Companies can downsize or give up expensive office leases. As a result, office and apartment rents, as well as housing prices, could fall, as people move out of metropolitan areas. Expensive cities could become more affordable.

What impact could this have on your chapters after the pandemic? For example, they could still have a geographic focus but offer a mix of in-person and virtual activities to a larger audience beyond their metropolitan area. You may need virtual chapters to serve those who’ve moved well away from population centers.

#10: Intensified challenges for women

Women are shouldering extra responsibilities during the pandemic, particularly childcare and virtual schooling challenges. For many, this situation is not sustainable. One study found that women are nearly twice as likely as men to report that they will leave their workplace within the next year.

How can your association help women who are experiencing career setbacks? Can you find ways for them to stay involved in their professional community? Consider alleviating leadership burdens for association and chapter volunteers by sharing responsibilities and leveraging technology.

#11: The COVID divide

In the coming months, many companies will invite their employees back to the office, but some may choose to continue working from home. They may not be willing to brave public transport or spend hours around other people all day.

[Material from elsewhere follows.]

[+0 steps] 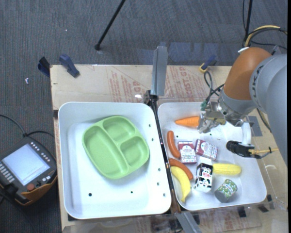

Will this result in a two-tier culture—those who see each other frequently in the office and those who are out of sight and, perhaps, out of mind?

The same phenomenon could happen when in-person conferences and other on-site training programs return. Will you continue to serve your virtual audience as effectively as you serve your in-person audience? Are all your educational programs available online or will people have to attend in-person programs if they want to earn certificates or CE credits?

The pandemic caused an acceleration of digital transformation for associations. In a matter of weeks, the way we work and deliver value to members changed and may never go back to what it was before. But these changes also bring opportunities as disruptions continue to affect your industry’s workforce and new educational needs emerge.